A new era for the MCU began in 2025, months on from Deadpool and Wolverine coming together in a way that made the nerds happy, Kevin Feige wanted to crack on with the new stories we’ve been building since Black Widow as, somehow, we reach the end of Phase 5 and the looming releases of both Thunderbolts* and Fantastic Four: First Steps. So it is apt that the first review from a new cinema in Preston (which we will be profiling very soon), is a film called Brave New World - it is just a shame that the Marvel identity crisis is still very much present beyond the obvious new additions to the universe.

Julius Onah is the man tasked with directing this, coming in at 1 hour 58 minutes (a rarity for an MCU product these days), it has a lot of potential from the man who is best known for making The Cloverfield Paradox, but where this film falls apart is in its script. Five credited screenwriters. Let that sink in folks. FIVE credited screenwriters.
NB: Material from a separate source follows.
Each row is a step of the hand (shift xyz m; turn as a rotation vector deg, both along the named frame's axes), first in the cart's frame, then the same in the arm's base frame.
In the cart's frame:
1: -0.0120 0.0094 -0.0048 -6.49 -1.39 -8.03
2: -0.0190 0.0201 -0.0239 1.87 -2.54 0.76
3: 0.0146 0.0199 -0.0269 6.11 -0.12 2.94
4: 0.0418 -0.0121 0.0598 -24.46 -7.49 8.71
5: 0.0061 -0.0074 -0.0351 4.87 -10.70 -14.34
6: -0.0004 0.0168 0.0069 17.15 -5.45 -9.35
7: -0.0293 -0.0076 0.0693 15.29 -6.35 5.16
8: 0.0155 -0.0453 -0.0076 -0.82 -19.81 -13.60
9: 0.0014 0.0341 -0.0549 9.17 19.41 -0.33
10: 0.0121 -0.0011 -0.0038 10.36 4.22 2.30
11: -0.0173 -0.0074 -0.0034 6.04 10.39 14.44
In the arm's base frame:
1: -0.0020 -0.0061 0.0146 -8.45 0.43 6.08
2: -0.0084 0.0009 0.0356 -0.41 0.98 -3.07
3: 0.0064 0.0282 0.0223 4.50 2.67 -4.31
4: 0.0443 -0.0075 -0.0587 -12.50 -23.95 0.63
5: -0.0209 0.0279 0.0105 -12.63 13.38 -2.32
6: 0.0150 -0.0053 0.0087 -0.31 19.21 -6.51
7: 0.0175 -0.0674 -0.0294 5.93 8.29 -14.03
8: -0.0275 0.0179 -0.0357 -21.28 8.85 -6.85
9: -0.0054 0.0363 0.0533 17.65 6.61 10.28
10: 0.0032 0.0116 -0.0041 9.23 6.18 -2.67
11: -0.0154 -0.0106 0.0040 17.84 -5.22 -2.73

Rob Edwards, Malcolm Spellman, Dalan Musson, Peter Glanz and director Onah all contributed to a very exposition-heavy film that doesn’t have the passion or the pride which has made previous Captain America films have utilised - it is all very cliched, predictable, formulaic, and just dull, especially with some of the more, well… politically on the nose elements of the plot that we have here. Cinematography is handled relatively well by Kramer Morgenthau, and I wasn’t really that taken with the Laura Karpman score, even if I was experiencing this film, for the first time ever, in Dolby Atmos.
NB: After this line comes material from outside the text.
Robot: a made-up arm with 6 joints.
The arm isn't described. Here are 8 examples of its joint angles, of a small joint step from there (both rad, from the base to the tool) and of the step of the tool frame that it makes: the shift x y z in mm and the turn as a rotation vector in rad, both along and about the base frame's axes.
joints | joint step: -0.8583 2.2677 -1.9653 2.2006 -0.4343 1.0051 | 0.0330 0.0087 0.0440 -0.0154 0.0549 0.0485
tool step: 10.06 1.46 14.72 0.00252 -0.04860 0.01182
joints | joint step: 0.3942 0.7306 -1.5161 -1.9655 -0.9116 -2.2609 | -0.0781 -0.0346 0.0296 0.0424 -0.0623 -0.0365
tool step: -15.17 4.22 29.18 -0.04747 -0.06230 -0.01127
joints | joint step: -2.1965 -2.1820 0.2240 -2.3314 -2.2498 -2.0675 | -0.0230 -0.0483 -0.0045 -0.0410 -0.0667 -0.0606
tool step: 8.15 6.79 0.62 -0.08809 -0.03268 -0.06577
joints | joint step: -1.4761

With the cast though, luckily they save this film from being an outright disaster - after some stellar work on Falcon and the Winter Soldier, Anthony Mackie was more than ready to assume the shield on a bigger screen for the first time, and he is reunited with some of his TV castmates in the form of Danny Ramirez and Carl Lumbly. Supporting them is Shira Haas, Xosha Roquemore, Giancarlo Esposito, Tim Blake Nelson and some cameos who can’t be spoiled for very obvious reasons, but holding it together though is Harrison Ford - he wanted to move on from Indiana Jones, so why not move into a franchise where it’s more CG than stunts? Replacing the late William Hurt was no easy task but he saved this film from getting a full rant, it is as simple as that. I wanted to enjoy this film but beyond the shiny, new cinema there isn’t much to bang the drum about, and that says a lot.

THE VERDICT

Captain America: Brave New World is more Same Old, Same Old - it had been billed as the start of a new phase for the MCU’s storytelling but it’s the same formula they’ve always used, predictable as all hell, and just not great. There needs to be some serious soul searching because somewhere in LA, James Gunn is rubbing his hands with glee knowing that audiences could pivot to DC content if this dry spell continues.